WORK REQUEST. Look below for lines that hold the string "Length" and copy each one.

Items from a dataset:
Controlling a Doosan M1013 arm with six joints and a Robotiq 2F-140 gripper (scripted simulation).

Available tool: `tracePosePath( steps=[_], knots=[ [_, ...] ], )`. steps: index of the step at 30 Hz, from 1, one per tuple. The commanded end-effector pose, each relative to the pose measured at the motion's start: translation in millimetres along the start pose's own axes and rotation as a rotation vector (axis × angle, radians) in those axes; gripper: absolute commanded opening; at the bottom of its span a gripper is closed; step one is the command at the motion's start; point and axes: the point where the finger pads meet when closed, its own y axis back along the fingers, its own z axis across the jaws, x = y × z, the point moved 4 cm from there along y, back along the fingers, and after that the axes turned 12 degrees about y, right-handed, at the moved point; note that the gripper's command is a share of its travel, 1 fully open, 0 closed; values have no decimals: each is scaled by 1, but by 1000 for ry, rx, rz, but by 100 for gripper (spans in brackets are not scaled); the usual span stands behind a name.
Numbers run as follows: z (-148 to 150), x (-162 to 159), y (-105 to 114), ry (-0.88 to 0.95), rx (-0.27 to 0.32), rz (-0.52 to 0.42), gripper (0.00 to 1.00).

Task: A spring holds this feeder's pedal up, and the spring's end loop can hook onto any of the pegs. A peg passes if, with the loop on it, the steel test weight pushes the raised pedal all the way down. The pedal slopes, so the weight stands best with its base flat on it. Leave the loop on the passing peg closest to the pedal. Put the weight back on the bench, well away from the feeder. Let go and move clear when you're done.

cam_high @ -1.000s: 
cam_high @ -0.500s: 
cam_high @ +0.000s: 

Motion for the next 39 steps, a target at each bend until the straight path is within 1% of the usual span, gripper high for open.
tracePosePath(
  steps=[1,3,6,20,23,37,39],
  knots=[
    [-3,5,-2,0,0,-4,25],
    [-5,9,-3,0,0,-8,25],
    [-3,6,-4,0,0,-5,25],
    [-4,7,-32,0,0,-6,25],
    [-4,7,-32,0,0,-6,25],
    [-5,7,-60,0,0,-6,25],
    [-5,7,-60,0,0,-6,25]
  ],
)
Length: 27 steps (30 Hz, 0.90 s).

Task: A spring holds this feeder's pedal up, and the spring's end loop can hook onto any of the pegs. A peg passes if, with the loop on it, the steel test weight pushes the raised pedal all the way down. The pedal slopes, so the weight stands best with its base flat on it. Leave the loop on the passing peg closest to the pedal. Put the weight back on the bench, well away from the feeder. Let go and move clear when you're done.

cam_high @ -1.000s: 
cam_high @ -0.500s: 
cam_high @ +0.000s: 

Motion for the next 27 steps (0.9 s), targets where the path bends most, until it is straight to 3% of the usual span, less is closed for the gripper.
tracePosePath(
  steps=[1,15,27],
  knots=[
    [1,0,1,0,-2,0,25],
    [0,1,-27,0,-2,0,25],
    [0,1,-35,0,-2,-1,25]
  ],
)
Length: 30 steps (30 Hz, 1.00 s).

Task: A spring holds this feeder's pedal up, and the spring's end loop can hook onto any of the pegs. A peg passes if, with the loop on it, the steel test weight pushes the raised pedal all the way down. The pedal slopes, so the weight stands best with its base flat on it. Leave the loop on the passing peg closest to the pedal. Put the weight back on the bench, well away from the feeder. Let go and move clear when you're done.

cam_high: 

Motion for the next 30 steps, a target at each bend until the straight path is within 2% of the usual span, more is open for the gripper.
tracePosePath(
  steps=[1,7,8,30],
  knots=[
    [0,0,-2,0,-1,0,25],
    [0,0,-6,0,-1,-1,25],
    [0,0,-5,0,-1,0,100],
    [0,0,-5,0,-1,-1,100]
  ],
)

YOUR SOLUTION.
Length: 27 steps (30 Hz, 0.90 s).
Length: 30 steps (30 Hz, 1.00 s).

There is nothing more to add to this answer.